The Modern Death of Civic-Mindedness

On Monday, I had a long stretch of document review that needed to be done at work.  As is my habit, I turned on a podcast for something to listen to, so that I would not “zone out” while staring at my screen for several hours.  One of my selections was a recording from RadioWest by KUER in Salt Lake City on “The Changing Face of Retirement.”  The substance of the conversation is not my topic, but rather one particularly interesting exchange between one of the guests, Dr. Ken Dycktwald, an expert in gerontology and economic issues relating to retirement, and a call-in listener.
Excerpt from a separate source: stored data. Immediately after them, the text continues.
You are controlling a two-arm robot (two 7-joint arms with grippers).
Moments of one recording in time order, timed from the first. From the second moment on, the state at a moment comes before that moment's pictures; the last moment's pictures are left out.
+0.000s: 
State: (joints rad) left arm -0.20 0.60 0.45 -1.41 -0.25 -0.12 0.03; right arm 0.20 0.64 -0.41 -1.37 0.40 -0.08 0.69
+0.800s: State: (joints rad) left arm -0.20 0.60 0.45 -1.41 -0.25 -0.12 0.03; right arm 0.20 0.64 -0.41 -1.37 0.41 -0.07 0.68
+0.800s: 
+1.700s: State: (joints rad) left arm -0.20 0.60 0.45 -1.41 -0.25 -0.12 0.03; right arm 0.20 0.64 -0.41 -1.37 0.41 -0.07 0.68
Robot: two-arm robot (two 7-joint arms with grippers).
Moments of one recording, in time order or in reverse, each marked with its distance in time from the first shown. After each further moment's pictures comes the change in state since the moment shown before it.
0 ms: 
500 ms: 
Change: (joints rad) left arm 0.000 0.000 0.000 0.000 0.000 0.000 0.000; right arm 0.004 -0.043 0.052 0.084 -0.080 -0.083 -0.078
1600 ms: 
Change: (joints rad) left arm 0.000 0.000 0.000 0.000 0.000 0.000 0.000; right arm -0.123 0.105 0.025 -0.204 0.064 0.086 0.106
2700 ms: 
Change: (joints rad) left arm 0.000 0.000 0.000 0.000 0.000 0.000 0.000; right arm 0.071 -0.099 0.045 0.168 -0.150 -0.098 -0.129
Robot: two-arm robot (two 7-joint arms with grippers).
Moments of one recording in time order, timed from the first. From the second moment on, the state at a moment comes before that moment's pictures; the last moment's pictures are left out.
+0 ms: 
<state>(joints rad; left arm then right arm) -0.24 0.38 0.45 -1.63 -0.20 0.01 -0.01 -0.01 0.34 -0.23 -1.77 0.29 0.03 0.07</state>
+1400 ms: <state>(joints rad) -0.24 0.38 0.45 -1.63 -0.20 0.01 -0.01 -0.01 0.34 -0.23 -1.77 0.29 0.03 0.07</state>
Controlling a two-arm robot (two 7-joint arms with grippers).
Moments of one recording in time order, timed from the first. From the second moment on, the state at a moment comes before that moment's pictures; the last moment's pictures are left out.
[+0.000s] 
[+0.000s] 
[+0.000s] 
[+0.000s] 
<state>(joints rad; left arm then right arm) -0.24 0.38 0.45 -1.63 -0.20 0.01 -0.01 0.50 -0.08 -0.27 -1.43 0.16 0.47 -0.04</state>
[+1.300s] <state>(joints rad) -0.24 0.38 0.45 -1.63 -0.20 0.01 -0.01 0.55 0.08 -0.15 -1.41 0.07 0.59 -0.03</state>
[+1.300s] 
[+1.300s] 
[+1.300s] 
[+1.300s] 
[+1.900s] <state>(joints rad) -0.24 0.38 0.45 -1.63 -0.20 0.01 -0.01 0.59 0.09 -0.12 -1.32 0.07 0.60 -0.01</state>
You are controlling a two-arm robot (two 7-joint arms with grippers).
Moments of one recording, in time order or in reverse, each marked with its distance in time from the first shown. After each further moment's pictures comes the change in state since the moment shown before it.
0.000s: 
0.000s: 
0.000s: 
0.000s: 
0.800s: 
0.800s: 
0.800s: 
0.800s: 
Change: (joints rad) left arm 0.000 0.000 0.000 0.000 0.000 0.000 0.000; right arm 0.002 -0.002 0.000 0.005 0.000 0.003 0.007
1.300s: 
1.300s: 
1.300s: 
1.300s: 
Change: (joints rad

The listener remarked that she had a good job but was approaching an age when she could retire and claim Social Security benefits.  Part of her job involved training young people to perform her job.  Her question for Dr. Dycktwald was whether it would be better for society, in the context of the current economic and budgetary crisis, if she chose to retire and allow some younger person to take her job, or if she continued to work so that she was not drawing on Social Security so early in her life.  Dr. Dycktwald seemed somewhat perplexed by her question, simply because he had never yet encountered someone who seemed to take societal consequences for such decisions seriously as a factor in making those decisions, or at least more seriously than a personal preference for one option or the other.

Alas, the listener’s attitude is all too rare.  Serious reflection on what is best for society as a whole, even if not best for me and my family, is in seriously short supply these days.  The problem is particularly endemic in the United States, with its strong individualistic streak.  Of course, there are plenty of people who are willing to extrapolate their personal preferences onto the rest of society, passing off their own choices as what the rest of us ought to want.  That particular mode of thinking seems particularly ingrained in contemporary American society, and especially in its most vocal elements.  But could a more thoughtful contemplation of societal costs and benefits rationalize the tough decisions about economics and governmental budgets that we will inevitably face in the coming years?  Nothing would help more.